Dudak dolgusu ile ilgili olarak bilmeniz gerekenler!
- Dudak dolgusu yaptıranlar incelendiğinde bazen abartılı sonuçlar ile karşılaşmak mümkündür. Bu durumun yaşanmaması için ise doğru miktarda dolgunun kullanılması gerekir. Doktorunuz sizin için ideal oranı belirleyecektir. Genellikle 1 cc hyalüronik asit tercih edilirken, bazen 2 cc de kullanılabilir. 2 cc oranı tercih ediliyorsa, bunu 1 seansta uygulamak mümkün olduğu gibi, 1 hafta arayla 2 seans olarak uygulamak da mümkündür.
- Dudak kenarlarının yukarıya kaldırılması işlemi yapılırken, belli bir açının korunması gerekir.
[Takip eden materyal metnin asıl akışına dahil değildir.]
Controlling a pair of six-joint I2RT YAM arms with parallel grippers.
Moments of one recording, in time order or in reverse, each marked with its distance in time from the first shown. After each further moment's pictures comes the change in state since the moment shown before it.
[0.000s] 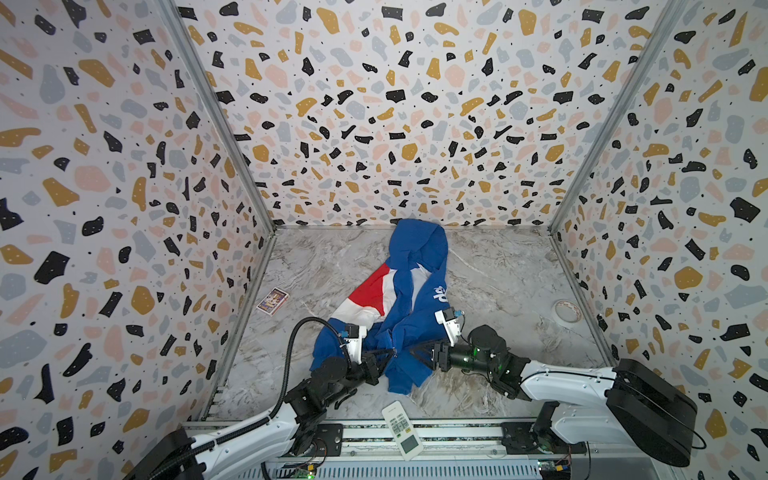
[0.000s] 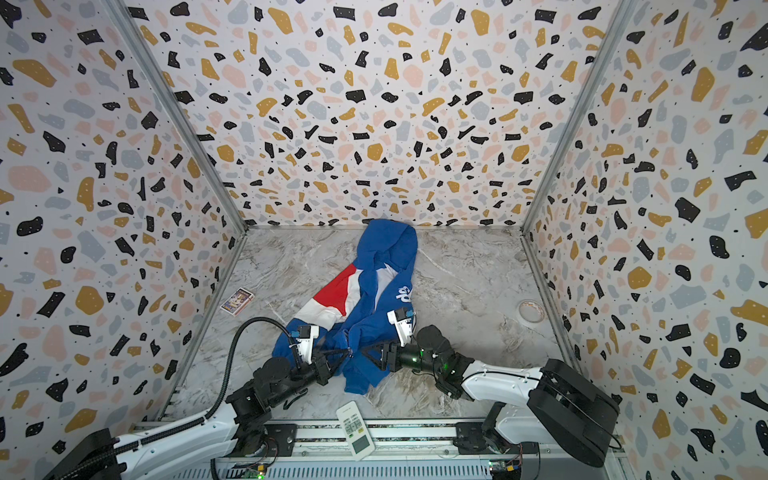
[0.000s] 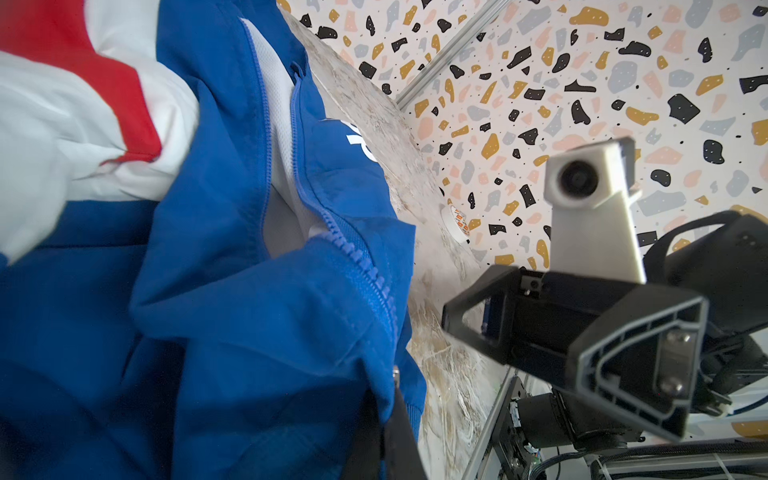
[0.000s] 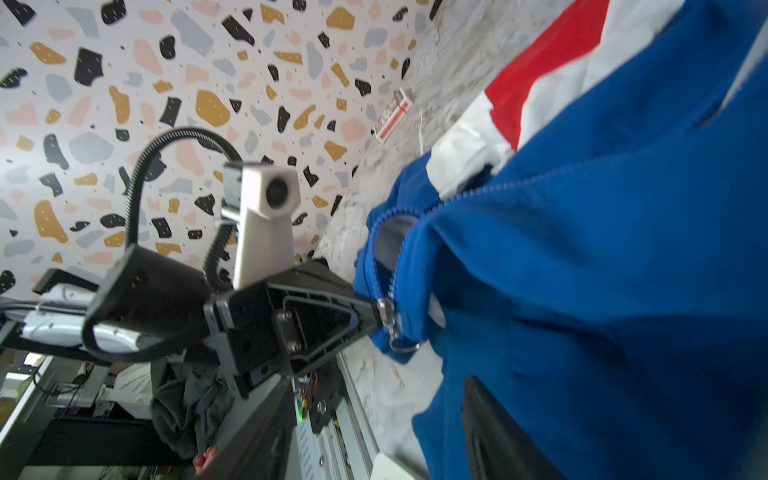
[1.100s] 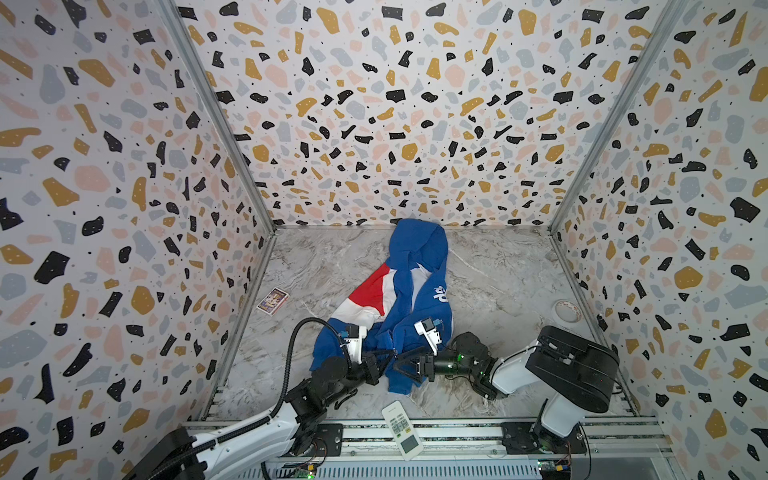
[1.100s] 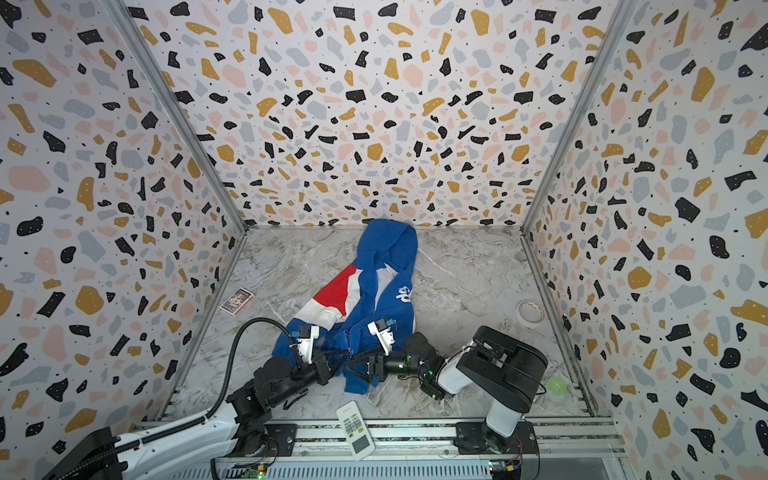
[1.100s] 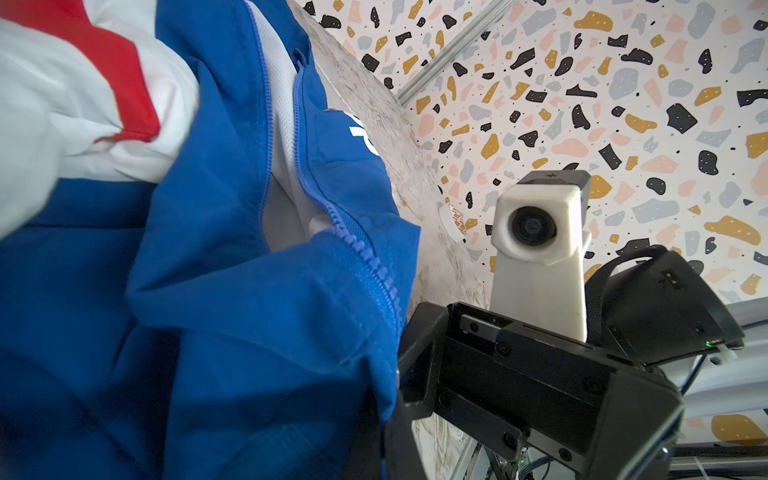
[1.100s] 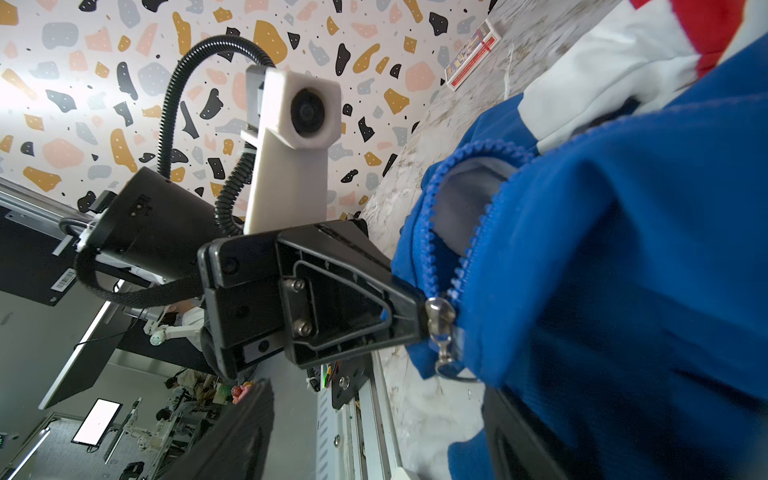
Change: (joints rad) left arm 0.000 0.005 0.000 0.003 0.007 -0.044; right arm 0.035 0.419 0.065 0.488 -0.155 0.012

Doktorunuz sizi bu konuda uyaracaktır. 85 – 105 derece açının korunması, doğal sonuçlar elde etmek için önemlidir.
- Doğanın altın oranı, plastik sanatlar için de geçerlidir ve dudaklarımız da bu orana uygundur. Bu oran doğallığın da bir göstergesi olduğundan dikkat edilmelidir. Alt dudağın, üst dudağa göre 1,6 kat büyük olması gerekir. Bu orana dikkat etmek gerekir.
Dudak dolgusu fiyatları farklılık gösterebilir. Sizin bu noktada en çok özen göstermeniz gereken, fiyattan ziyade uygulamadır. Elde edeceğiniz sonuçlar da fiyata göre farklılık gösterebileceğinden, doğru bir hekim seçimi ve uygulamanın da birlikte şekillendirilmesi, hayal ettiğiniz sonuçları elde etmenizi sağlayacaktır.